En effet, lorsqu’elle laisse de côté l’histoire de la NBL en 1949 lors de la fusion, elle réduit au silence les prémices de l’intégration que cette ligue a connu, au contraire de la BAA. Dont la présence de Hank DeZonie et de toute l’équipe des Rens. Après de longues années de barnstorming, suite à de nombreuses tentatives d’intégrer une ligue professionnelle, les New York Renaissance disposent enfin d’une chance en NBL. Enfin une chance, façon de parler. En remplaçant les Detroit Vagabond Kings qui mettent la clé sous porte, ils doivent s’installer à Dayton dans l’Ohio, bien loin de leurs habitudes à Harlem. Sportivement, c’est compliqué. Financièrement, encore plus. Et le fait de ne pas être retenus pour rejoindre la NBA lors de la fusion est le coup de grâce pour les espoirs des Rens à faire partie d’une grande ligue.

Comme d’autres joueurs des Rens suite à cet échec, Hank DeZonie (meilleur scoreur de l’équipe avec 12,4 points en 18 rencontres) rebondit en ABL. Une ligue mineure mais néanmoins intégrée qui fait son petit bonhomme de chemin dans l’ombre de la NBA et qu’il connaît déjà bien, puisque le bougre n’hésite pas à “doubler”. En gros, DeZonie joue dans une équipe de ABL – les Harlem Yankees – en plus de son contrat avec les Rens. C’est donc sans surprise qu’il rebondit en ABL après ses déboires chez les Tri-Cities Blackhawks.

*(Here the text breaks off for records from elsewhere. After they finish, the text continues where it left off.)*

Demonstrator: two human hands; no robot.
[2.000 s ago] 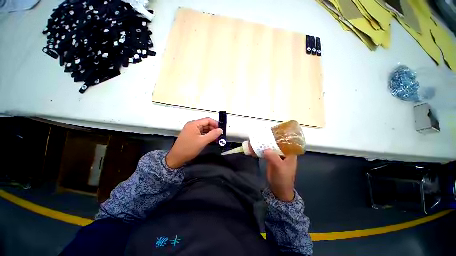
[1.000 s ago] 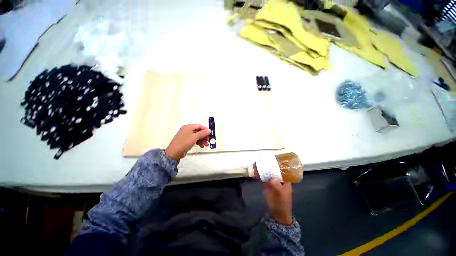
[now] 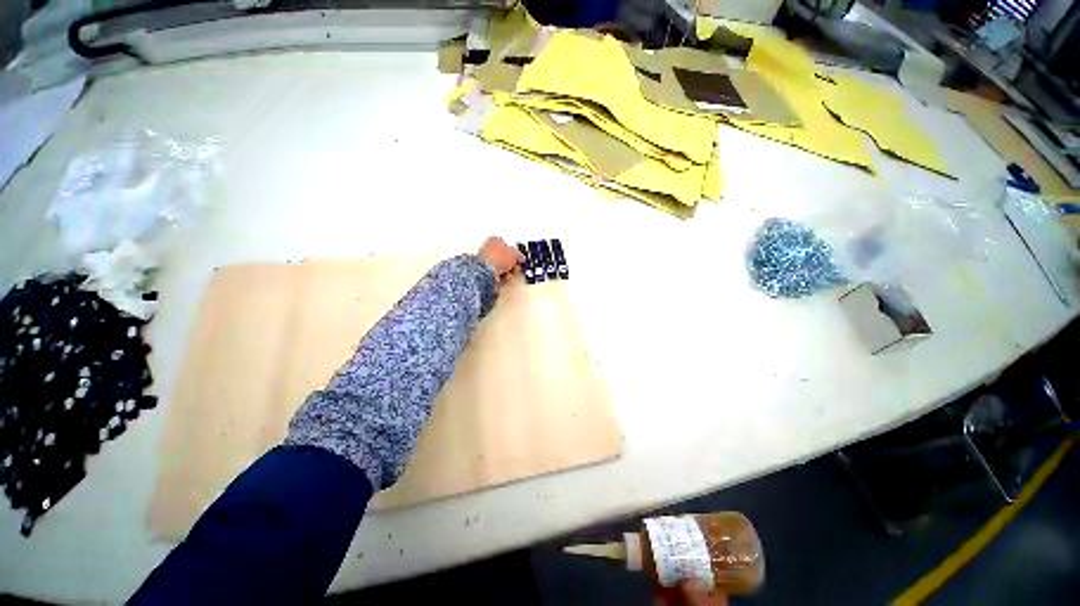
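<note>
My left hand is at the far right corner of the plywood board, its fingertips at the left end of a short row of black tabs. The leftmost tab is at my fingertips; whether I still pinch it I cannot tell. My right hand, mostly cut off by the bottom edge, holds the glue bottle on its side, with the pale nozzle pointing left, in front of the table edge. The pile of black tabs lies left of the board.
Yellow cut pieces are stacked beyond the board. A silvery-blue heap, a small open box and clear plastic lie to the right. White crumpled plastic is at the far left. A dark stool stands below the table at right.
My left hand has carried a black tab from the board's near edge to the row at the far corner. My right hand and the bottle appear lower in view. The view has shifted.
</note>
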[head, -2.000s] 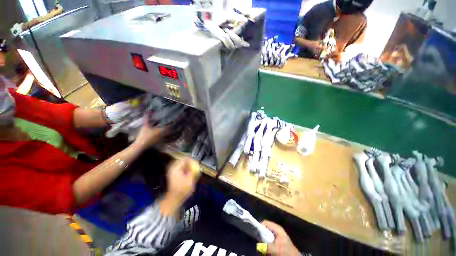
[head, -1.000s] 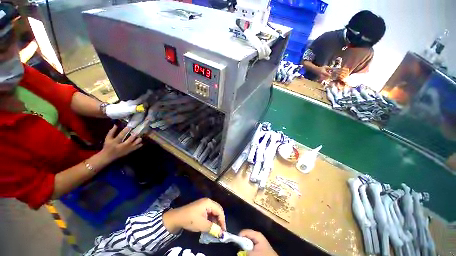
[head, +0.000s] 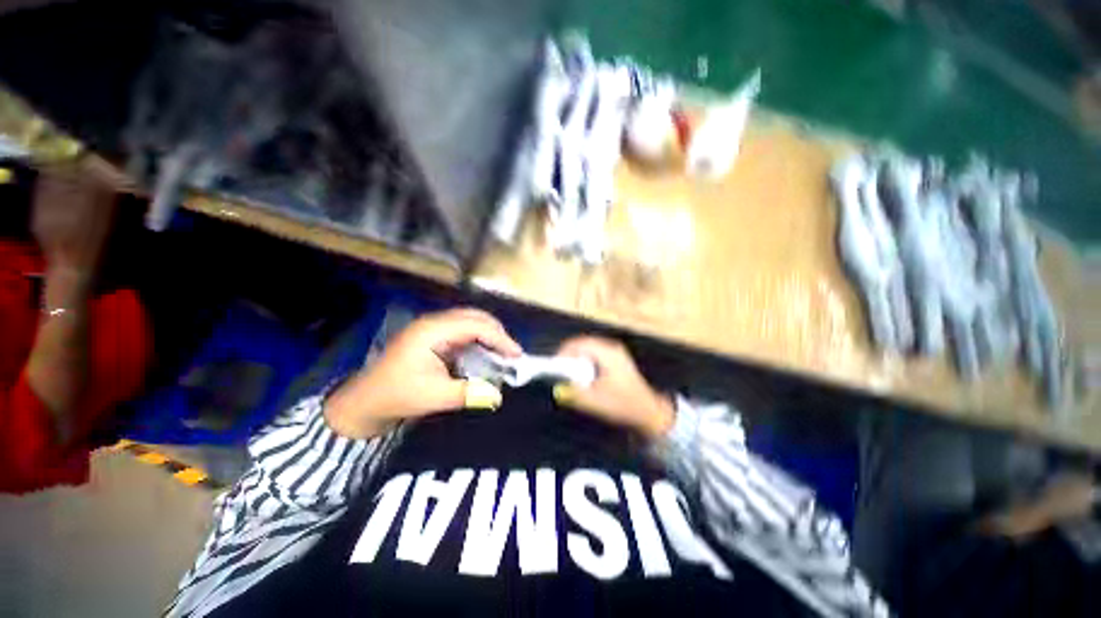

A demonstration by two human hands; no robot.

Dans son jardin, il cartonne jusqu’à sa retraite en 1953.

Une carrière moins médiatique mais réussie puisque selon la Pro Basketball Encyclopedia, aucun joueur n’a scoré plus que Hank DeZonie en ABL entre 1949 et 1953. Pas de quoi lui ouvrir une nouvelle porte en NBA, mais en avait-il seulement encore envie après son pénible premier essai ? À la place, il a su faire son trou à Harlem, où il tenait un bar avec sa femme, le Renny Lounge. Un établissement situé au rez-de-chaussée du Renaissance Ballroom, bâtiment qui a vu les exploits des Rens des années plus tôt.

Né dans le quartier en 1922, il y est resté très attaché toute sa vie, vivant comme un déchirement la période de son enfance où il déménage puis vit dans le Bronx. Mais cette rupture de quelques années a aussi forgé Hank DeZonie, puisque c’est dans ce quartier majoritairement blanc à l’époque qu’il a pris son envol en tant que basketteur. Les playgrounds où il tâte la balle orange avec ses camarades juifs deviennent le seul endroit où il parvient à s’intégrer, s’amuser, s’épanouir. Où il idolâtre John Isaacs qui brille déjà chez les Rens et qui sera son coéquipier des années plus tard.

La NBA a finalement admis son statut de pionnier à Hank DeZonie en le présentant au cours d’une cérémonie d’avant match en 2000. Il a rejoint Earl Lloyd ainsi que la fille de Chuck Cooper et la femme de Nathaniel Clifton – les deux pionniers étant décédés respectivement en 1984 et 1990 – le 31 octobre 2000 au Madison Square Garden pour l’ouverture de la saison des 50 ans des débuts des Afro-américains en NBA. Un peu moins de neuf ans plus tard, il meurt le 9 janvier 2009 dans un hosto de Harlem suite à des soucis respiratoires et pulmonaires qu’il traînait depuis de nombreuses années. Sans plus de reconnaissance de la part de la Ligue.